The required output is the line that contains "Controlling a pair" and every line after it, each written out exactly, up to the end of the entries.

-=-=-

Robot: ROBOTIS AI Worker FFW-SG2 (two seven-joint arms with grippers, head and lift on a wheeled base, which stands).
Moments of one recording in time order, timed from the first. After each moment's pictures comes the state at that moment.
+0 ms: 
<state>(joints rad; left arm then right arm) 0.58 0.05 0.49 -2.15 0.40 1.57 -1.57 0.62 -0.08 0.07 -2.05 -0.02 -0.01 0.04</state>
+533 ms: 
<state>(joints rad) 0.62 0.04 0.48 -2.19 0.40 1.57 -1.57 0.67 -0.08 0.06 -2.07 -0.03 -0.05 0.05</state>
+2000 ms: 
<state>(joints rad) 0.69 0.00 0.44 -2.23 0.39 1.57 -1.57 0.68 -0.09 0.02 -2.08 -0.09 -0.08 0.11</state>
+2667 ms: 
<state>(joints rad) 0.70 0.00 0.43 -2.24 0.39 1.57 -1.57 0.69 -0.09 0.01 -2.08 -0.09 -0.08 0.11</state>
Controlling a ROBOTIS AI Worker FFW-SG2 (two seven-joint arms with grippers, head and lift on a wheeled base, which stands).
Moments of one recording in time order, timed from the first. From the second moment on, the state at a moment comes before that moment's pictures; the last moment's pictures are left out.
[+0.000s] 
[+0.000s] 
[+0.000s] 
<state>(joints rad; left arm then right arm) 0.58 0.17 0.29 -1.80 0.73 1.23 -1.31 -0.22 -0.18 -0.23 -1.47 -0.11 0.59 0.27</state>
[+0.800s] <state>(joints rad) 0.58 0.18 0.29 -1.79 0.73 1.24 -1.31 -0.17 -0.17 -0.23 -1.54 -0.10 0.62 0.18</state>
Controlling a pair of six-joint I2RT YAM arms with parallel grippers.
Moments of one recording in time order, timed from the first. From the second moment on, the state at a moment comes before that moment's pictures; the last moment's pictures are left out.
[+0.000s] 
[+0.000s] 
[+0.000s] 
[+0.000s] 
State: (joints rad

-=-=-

The answer
Controlling a pair of six-joint I2RT YAM arms with parallel grippers.
Moments of one recording in time order, timed from the first. From the second moment on, the state at a moment comes before that moment's pictures; the last moment's pictures are left out.
[+0.000s] 
[+0.000s] 
[+0.000s] 
[+0.000s] 
State: (joints rad

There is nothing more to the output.